広島ホームテレビ

放送番組審議会

第492回

開催日:2019年11月19日(火)
場 所:広島ホームテレビ特別会議室
【課題番組】
ドキュメント広島
横川ガード下とおやじ店主たち
~立ち退きまでの3年間~
番組について

赤提灯が揺れ、電車の音と酔っ払いたちの笑い声が響く「横川ガード下」。
JR横川駅の高架下に軒を連ねて50年以上の“昭和の飲食店街”だ。
しかし3年前、全44店の店主たちに、耐震工事のため「一斉立ち退き」が突然言い渡される。
工事は避けられない上、ガード下新店舗の大家は広島市からJRに変わるため、
家賃は4倍以上に膨れ上がる。

ガード下で商売を継続するか、ガード下を離れ移転するか。または廃業か―
店主たちは、いずれかを選択しなければならない。

 

出席委員

前川功一委員長、小川富之副委員長、大井美恵子委員、河合直人委員、藤本慎介委員、前田昭委員、見延典子委員、山平慎一郎委員

 

合評での意見
  • 横川に44店舗あって、廃業が20店舗、17が移転、存続が7店舗…。
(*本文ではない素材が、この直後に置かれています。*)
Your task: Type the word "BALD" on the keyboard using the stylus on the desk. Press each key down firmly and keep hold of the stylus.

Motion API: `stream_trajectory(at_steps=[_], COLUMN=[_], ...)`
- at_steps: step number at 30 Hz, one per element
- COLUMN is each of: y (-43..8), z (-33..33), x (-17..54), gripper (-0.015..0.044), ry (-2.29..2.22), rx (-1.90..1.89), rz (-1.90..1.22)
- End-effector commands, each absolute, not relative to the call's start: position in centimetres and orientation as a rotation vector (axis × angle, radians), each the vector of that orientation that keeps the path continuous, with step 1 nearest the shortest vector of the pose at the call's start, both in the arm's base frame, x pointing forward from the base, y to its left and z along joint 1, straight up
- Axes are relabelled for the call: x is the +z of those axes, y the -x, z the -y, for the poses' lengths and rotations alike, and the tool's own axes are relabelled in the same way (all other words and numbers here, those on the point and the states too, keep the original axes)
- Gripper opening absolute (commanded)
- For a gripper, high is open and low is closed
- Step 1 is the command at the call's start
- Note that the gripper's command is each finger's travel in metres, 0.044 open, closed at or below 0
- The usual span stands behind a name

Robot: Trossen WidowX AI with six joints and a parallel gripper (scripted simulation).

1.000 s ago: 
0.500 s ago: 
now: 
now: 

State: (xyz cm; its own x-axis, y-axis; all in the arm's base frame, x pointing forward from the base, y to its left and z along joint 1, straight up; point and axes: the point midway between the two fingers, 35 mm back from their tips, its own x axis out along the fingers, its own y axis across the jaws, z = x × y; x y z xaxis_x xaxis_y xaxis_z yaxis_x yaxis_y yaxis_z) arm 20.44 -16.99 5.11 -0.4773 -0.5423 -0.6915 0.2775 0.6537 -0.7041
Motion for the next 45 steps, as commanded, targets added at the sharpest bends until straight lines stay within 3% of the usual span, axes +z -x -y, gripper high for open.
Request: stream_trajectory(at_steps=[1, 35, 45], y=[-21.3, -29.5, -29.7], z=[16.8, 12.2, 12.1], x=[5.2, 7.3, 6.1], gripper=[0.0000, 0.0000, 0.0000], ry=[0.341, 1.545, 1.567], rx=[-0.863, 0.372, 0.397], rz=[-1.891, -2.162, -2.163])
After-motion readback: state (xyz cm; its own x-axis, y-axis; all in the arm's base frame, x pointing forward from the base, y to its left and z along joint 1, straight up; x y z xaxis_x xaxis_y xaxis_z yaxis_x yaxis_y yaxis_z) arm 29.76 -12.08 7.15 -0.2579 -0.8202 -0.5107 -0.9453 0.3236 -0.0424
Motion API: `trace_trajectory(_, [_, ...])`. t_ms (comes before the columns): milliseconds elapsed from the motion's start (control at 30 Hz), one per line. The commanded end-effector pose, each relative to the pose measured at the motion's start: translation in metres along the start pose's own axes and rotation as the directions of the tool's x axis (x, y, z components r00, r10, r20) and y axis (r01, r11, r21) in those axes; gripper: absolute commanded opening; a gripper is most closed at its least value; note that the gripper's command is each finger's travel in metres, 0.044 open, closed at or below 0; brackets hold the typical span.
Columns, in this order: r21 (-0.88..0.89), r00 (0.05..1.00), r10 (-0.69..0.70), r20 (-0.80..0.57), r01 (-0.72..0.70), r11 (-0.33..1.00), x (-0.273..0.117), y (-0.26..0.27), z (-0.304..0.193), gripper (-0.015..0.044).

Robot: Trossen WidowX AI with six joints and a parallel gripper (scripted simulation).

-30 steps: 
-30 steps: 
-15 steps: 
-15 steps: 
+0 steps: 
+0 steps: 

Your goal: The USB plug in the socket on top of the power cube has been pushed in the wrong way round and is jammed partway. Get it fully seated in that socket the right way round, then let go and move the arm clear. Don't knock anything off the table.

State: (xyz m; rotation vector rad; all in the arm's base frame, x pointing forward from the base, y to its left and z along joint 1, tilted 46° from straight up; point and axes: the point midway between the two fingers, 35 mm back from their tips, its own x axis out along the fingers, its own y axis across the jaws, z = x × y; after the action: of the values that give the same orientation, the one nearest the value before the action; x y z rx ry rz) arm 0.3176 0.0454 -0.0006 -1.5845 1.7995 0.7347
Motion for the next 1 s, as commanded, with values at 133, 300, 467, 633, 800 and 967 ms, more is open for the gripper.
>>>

継続の酒屋さん、廃業の中華料理屋さん、対照的な2人に焦点を当てた人間ドラマがよく描かれていた。しかし、なぜ残れたのか、もう少し掘り下げた視点での番組が見たかった…。
  • 昨年9月の「消えゆくまちは何処へ」の続編だが、前作と少し雰囲気が違っていた。前作では、耐震工事の必要性と店主の営業権、賃料と町への愛着、といった葛藤がテーマにあり、深みがあった。本作は、立退きまでの経緯ダイジェスト版と閉店する店主の寂しさが見やすくまとまっていたものの、葛藤・深みは感じられなかった。
  • 広島県は、後継者不足率が全国5番目に高い…。後継者不足とか、廃業率が高い広島県の要因、解決策を深掘りしたり、検討ができる事実を記録をすることは大事で、そういう視点があってもよかった。
  • 古き良き時代の昭和の個人商店の方が、移転して事業を存続するケースと廃業を余儀なくされるコントラストをよく描いた。今後の地方都市のあり方を描いていて、視聴者がもう一度考え直す、いい機会を与えてくれる番組だった。
  • 「JRと広島市とお店の3者が、しっかり向き合って話し合いができたことが意義深かった」というインタビューがあったが、これが問題の本質だと思った。新しくなった横川に行きたいかというと正直思わない。東京に似せた町がいっぱいできてきているが、最初のうちはいいが、広島にしかないものをどう残すのか、とうのは行政の仕事だし、広島に根を張るテレビ局の大切な仕事だと思う。長く取材を続けて、耐震化に伴ったリニューアルがどういう結論になるか取材を続けてほしい。